Did you move the create_graph() call from run_inference_on_image() to main() as the article above says to? The original sample code from Google was intended to do only one inference per execution but you don’t want to create the graph each time. Pay careful attention to the changes I recommend in the article.
Another thing is that I copied the inception neural network onto the SD card and load it from there (see the snapshot of the command line above where I run it using the –model_dir argument with /home/inception). But the software then loaded it into memory in order to use it so I’m not sure how that would make a difference. By default, the software downloads it over the network into a RAM disk.

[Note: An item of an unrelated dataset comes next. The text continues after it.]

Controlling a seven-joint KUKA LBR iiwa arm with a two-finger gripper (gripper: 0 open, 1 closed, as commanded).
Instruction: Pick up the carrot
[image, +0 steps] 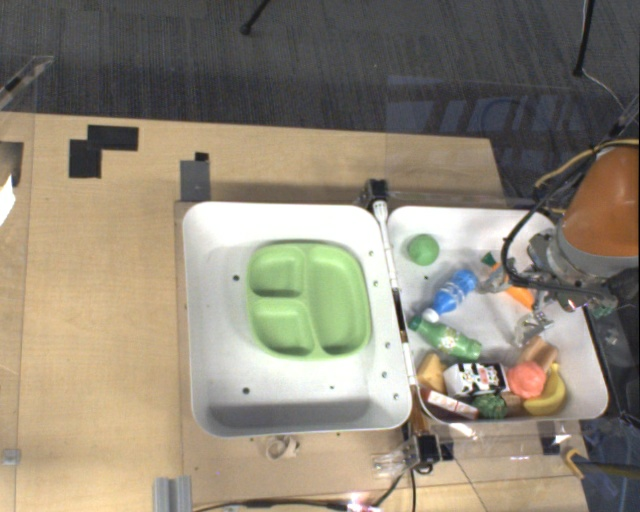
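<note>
The carrot (519, 296) shows as a small orange piece on the floor of the right bin (480, 225), near that bin's right side. Most of it is covered by the arm's wrist. The gripper (532, 312) hangs straight over the carrot, under the grey wrist and the orange band (606, 205). A metal part of the gripper reaches down just below and to the right of the carrot. Whether it touches the carrot is hidden.
The right bin also holds a green ball (423, 249), a blue bottle (453, 290), a green bottle (447, 340), a milk carton (476, 378), a pink fruit (527, 379) and a banana (546, 398). A green divided plate (305, 298) lies in the left bin (215, 390).
</note>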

I also did this back in 2017 and Tensorflow has gone through a few versions since then so maybe something’s broken since.
I also did it on a Pi 3B in case you’re using an older Pi.
Interesting. For an extra $40, you can use a older/cheaper bbb with a gen 1 movidius, run ssd net,… and do the same thing. In a smaller package. Been there. Much easier.